Similarly, one can profile cache misses of Gatekeeper, which are important metrics for evaluating the effectiveness of memory prefetching techniques:
$ sudo perf stat -d -d -d ./build/gatekeeper
An example output is shown below:
Performance counter stats for './build/gatekeeper --file-prefix gk -w 0000:85:00.0 -w 0000:85:00.1 -- -l testx/gk_2.25_3lcore_16bots_1.log':
1882191.927242 task-clock (msec) # 5.641 CPUs utilized
96,075 context-switches # 0.051 K/sec
32 cpu-migrations # 0.000 K/sec
3,028 page-faults # 0.002 K/sec
5,626,153,554,672 cycles # 2.989 GHz (26.67%)
3,504,193,848,377 stalled-cycles-frontend # 62.28% frontend cycles idle (26.67%)
6,434,258,804,285 instructions # 1.14 insn per cycle
# 0.54 stalled cycles per insn (33.34%)
869,134,076,984 branches # 461.767 M/sec (33.33%)
10,250,878,156 branch-misses # 1.18% of all branches (33.33%)
2,140,112,178,105 L1-dcache-loads # 1137.032 M/sec (26.66%)
46,108,065,164 L1-dcache-load-misses # 2.15% of all L1-dcache hits (13.33%)
23,588,717,202 LLC-loads # 12.533 M/sec (13.33%)
12,093,886,730 LLC-load-misses # 51.27% of all LL-cache hits (20.00%)
<not supported> L1-icache-loads
970,829,847 L1-icache-load-misses (26.67%)
2,140,378,400,472 dTLB-loads # 1137.173 M/sec (26.66%)
7,915,973,786 dTLB-load-misses # 0.37% of all dTLB cache hits (13.33%)
184,116,114 iTLB-loads # 0.098 M/sec (13.33%)
9,409,649 iTLB-load-misses # 5.11% of all iTLB cache hits (20.00%)

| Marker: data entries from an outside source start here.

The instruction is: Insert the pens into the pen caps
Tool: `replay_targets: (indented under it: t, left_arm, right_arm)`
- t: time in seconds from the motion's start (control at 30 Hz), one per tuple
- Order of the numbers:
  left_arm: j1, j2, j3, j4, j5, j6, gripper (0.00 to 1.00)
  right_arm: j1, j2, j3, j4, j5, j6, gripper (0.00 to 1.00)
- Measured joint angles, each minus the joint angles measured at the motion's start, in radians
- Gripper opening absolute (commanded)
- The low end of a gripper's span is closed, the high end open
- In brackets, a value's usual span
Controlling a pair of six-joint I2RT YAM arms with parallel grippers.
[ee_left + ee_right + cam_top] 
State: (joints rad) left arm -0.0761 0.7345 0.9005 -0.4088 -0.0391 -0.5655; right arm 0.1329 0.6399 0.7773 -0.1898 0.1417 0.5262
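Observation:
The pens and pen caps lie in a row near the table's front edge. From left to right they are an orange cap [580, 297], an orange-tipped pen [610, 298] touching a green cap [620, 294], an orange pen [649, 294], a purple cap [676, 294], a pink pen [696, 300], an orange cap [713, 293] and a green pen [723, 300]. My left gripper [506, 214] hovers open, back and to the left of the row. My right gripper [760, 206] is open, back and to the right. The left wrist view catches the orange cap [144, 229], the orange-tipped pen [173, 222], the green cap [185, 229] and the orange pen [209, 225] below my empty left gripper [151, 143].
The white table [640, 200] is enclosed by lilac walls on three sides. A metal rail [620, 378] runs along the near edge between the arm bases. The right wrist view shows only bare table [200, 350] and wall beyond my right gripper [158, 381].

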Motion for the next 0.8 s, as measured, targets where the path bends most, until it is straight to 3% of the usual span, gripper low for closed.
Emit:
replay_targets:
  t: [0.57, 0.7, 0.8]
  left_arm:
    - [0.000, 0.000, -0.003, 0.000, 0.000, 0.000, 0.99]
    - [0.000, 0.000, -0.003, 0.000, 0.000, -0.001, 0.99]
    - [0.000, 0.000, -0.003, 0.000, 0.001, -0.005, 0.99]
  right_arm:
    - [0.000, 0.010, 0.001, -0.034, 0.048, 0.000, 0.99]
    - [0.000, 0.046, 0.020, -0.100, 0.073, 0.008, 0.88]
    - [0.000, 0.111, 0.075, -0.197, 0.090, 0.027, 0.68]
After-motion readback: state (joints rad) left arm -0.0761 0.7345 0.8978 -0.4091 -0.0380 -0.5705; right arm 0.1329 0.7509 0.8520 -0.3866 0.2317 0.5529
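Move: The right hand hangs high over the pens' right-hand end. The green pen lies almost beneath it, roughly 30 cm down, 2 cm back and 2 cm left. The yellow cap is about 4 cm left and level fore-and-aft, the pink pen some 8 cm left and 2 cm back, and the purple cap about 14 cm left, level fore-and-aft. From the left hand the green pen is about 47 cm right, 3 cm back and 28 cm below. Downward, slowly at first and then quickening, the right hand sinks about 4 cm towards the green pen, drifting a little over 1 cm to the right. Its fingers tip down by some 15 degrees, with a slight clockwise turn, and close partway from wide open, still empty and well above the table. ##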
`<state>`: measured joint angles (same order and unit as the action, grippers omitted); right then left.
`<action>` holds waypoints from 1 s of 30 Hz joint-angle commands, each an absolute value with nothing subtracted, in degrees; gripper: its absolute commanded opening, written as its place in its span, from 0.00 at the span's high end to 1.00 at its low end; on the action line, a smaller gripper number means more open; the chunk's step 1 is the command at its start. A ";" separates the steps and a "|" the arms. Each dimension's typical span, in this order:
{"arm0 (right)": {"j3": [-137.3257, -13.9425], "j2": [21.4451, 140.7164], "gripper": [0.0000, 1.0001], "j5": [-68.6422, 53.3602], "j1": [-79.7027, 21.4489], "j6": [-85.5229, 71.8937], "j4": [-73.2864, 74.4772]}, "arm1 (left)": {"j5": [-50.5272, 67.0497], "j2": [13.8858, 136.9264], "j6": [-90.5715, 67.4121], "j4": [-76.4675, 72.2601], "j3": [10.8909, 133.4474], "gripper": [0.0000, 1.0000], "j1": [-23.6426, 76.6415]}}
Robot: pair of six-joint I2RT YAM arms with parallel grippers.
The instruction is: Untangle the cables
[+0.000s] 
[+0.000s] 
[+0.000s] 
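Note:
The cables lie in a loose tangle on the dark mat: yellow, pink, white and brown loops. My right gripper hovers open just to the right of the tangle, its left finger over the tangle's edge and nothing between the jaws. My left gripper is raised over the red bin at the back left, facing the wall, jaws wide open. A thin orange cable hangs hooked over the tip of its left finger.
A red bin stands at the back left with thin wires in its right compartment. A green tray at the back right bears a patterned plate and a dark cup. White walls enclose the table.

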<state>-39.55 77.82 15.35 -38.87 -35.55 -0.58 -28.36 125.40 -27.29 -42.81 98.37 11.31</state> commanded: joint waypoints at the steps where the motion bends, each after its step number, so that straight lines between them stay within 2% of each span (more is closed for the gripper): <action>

<not supported> L1-dcache-prefetches
9,212,035,328 L1-dcache-prefetch-misses # 4.894 M/sec (26.67%)
333.635510550 seconds time elapsed
Note that the percentage on the last column of this report is the scaling factor. As documented on the Linux perf wiki multiplexing and scaling events: if there are more events than counters, the kernel uses time multiplexing (switch frequency = HZ, generally 100 or 1000) to give each event a chance to access the monitoring hardware. Multiplexing only applies to PMU events. With multiplexing, an event is not measured all the time. At the end of the run, the tool scales the count based on total time enabled vs time running.